Titan USA carbide Stub Length Drills have a shorter flute length, wider included point angle, and a significant drop in helix angle, when compared to Jobber Length Drills. The shorter length and wider tip create for a more rigid tool and, in turn, more accurate holes. The stub drill is the best option when drilling with tight tolerances on shallower holes.

Straight Flute Drills

Carbide Straight Flute Drills have the smallest core of the three drill types mentioned within this post. Titan USA offers Straight Flute Drills with 2 flutes and a 140o included angle. These drills are designed for hole making in materials that create short chips. Materials in which the Straight Flute Drill typically performs best include cast aluminums and cast irons, as well as copper. In addition, this type of drill can work very well in high hardness materials, but the core diameter should first be adjusted to accommodate the increased hardness. For these difficult to machine materials, casting the part with a core hole and then opening it up with the Straight Flute is a great option. This removes some of the stress caused by chip removal and allows for the drill to do what it does best.

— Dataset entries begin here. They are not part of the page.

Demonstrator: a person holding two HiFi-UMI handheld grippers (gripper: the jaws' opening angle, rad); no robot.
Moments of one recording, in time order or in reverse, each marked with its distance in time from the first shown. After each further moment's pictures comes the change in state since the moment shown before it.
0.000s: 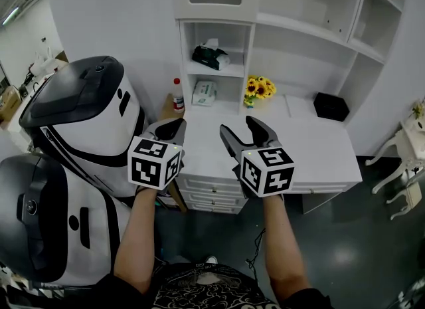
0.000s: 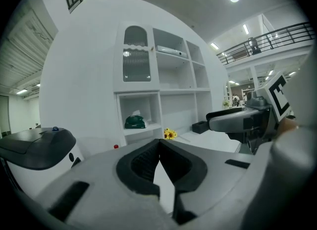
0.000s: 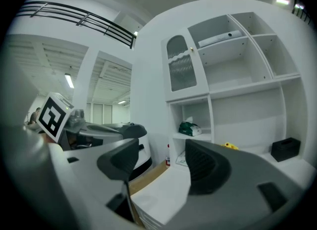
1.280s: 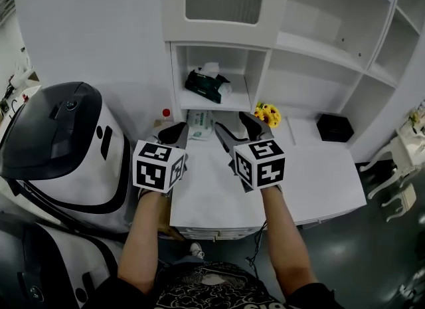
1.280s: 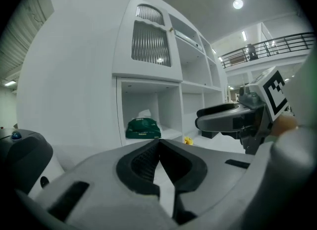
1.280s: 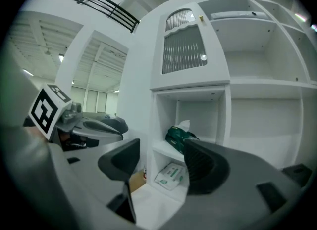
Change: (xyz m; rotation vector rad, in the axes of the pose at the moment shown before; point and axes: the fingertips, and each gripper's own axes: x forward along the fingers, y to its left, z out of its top) left arm 0.184 0.122 0.021 -0.017 -0.018 -0.099; right arm 0.213 -0.082 0.026 -0.128 0.066 -0.072
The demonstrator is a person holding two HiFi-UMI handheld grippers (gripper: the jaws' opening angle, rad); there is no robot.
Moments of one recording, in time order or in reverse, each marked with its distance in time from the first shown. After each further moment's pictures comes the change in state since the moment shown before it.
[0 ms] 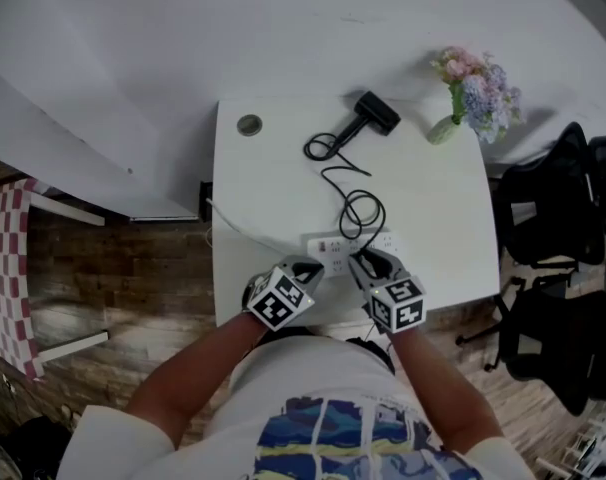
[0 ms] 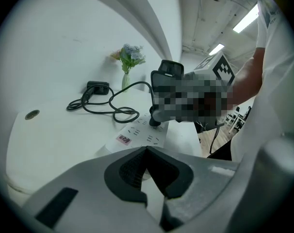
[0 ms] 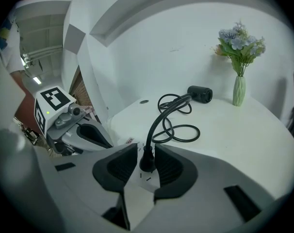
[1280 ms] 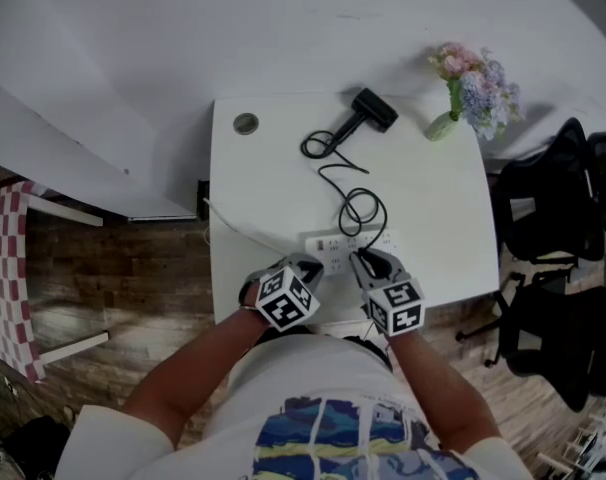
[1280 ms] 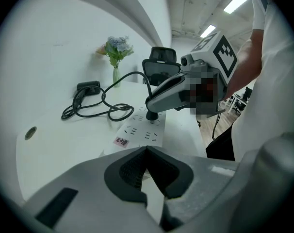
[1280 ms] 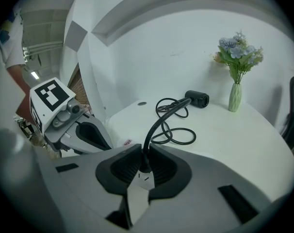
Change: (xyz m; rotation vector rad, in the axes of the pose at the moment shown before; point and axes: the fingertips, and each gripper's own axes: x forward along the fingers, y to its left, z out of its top) left arm 0.004 -0.004 -0.004 0.159 0.142 0.015; right arm -0.007 -0.001 0.002 -0.039 -0.011 -0.051
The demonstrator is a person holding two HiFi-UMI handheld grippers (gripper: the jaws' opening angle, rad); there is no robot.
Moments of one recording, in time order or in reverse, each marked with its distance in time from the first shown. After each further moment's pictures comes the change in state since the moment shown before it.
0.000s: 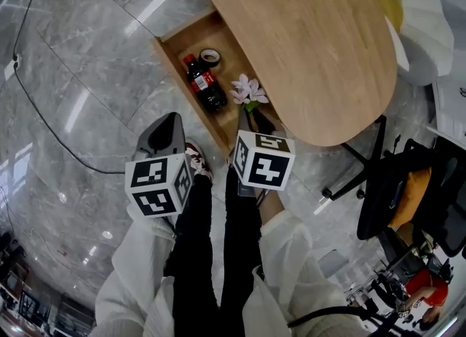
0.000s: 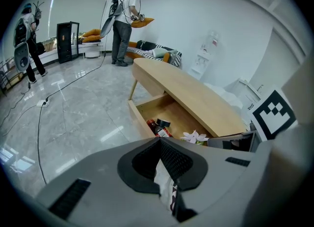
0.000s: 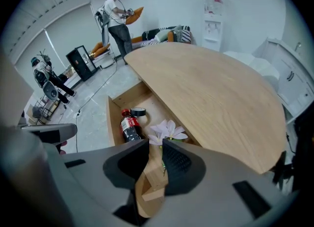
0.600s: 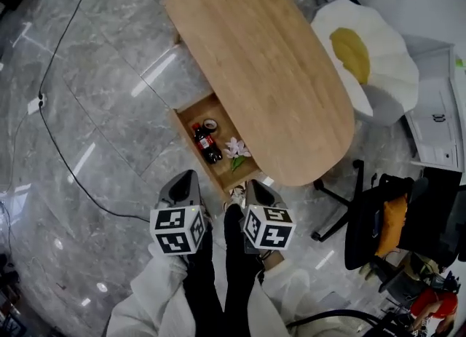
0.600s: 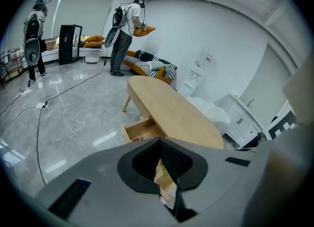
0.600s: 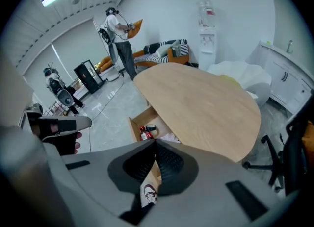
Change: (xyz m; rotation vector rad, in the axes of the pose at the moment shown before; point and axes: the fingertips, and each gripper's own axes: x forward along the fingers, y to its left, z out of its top) left arm -0.100 -0.057 0.072 -0.046 -0.093 -0.072; right arm -0.145 0.009 0.027 0.032 -0.109 0.065
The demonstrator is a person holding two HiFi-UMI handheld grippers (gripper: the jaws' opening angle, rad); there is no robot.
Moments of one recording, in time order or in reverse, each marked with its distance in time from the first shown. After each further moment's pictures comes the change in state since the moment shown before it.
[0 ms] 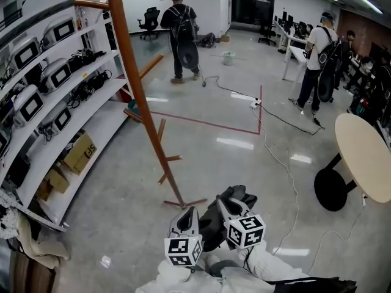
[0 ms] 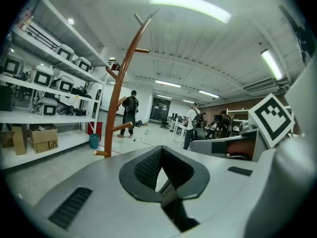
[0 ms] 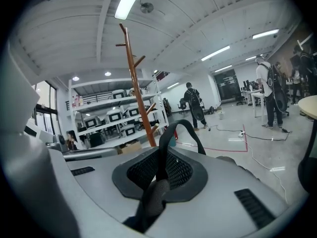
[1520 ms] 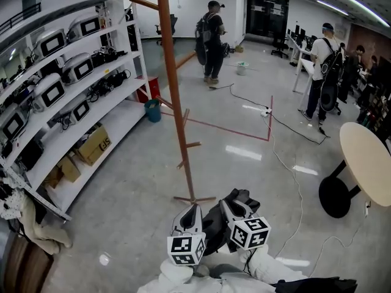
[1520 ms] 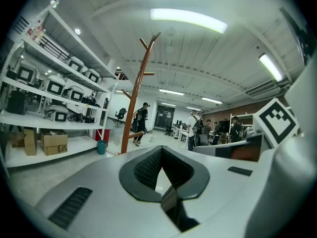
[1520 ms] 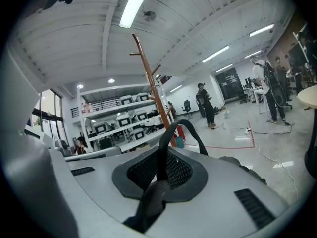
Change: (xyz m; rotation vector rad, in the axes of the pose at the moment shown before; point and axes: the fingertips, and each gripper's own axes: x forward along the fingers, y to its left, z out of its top) left arm -0.093 0.008 0.013 -0.005 -0.086 0.058; right arm -0.050 0.079 -0.013 0.053 -0.042 0.049
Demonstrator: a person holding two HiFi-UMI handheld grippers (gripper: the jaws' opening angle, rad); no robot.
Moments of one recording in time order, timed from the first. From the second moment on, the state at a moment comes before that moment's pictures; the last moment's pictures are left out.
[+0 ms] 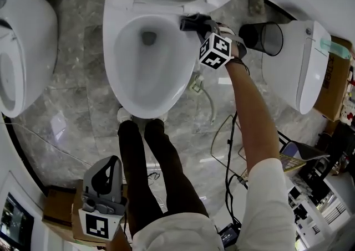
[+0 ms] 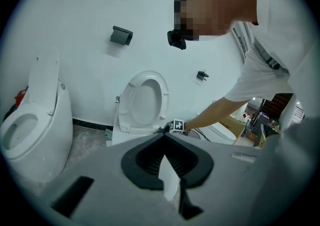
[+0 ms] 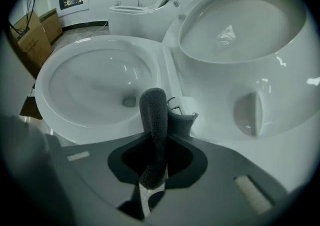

Chip removal can be more difficult in this style of carbide drill because the chips are not guided along a helix. With helix flutes, the motion of chip removal is mostly continuous from their initiation point, through the flute valleys, and finally out of the flute valleys. The helix creates a wedge which helps push the chips along, but the straight flute does not have that. It interrupts that natural turning motion created by the drill face which can affect chip evacuation. Due to the interruption in motion this type of drill is better suited for applications involving chips of smaller size.

PRO TIP:

Helix drills create multiple different forces on the part, which can create micro imperfections. The Straight Flute Drills do not create those forces, so the finish is much more consistent down to the micro level. The margins of the Straight Flute Drill also burnish the inside of the hole as they spin, which improves the finish as well. When comparing the Straight Flute Drill to a helix drill, the length of the overall contact point is much shorter in the Straight Flute Drill, and has less heat generation. The decreased heat will also reduce the probability of work hardening.

Selecting Your Perfect Titan USA Carbide Drill

Selecting the correct carbide drill for your application is a crucial step in hole making. The Jobber Drill is a great general-purpose drill and should be utilized in applications requiring long reach. The Stub Drill increases the rigidity with its shorter length of flute, allowing it to drill with higher accuracy. Applications which involve tight tolerances and more shallow holes can be done with the Stub Drill for high-quality results. Lastly, for difficult to machine and hard materials, the Straight Flute Drill is the perfect solution. When the core diameter and chip evacuation is properly addressed, the Straight Flute Drill produces beautifully consistent surface finish and extremely tight tolerances. Similarly, Titan USA offers its carbide drills in both an uncoated option, and AlTiN coating. Traditionally, uncoated tools are general purpose workhorses in a wide variety of materials both ferrous and non-ferrous. AlTiN or Aluminum Titanium Nitride is an enhanced coating specifically made for ferrous materials that extends tool life and performance across a wide range of steels and their alloys.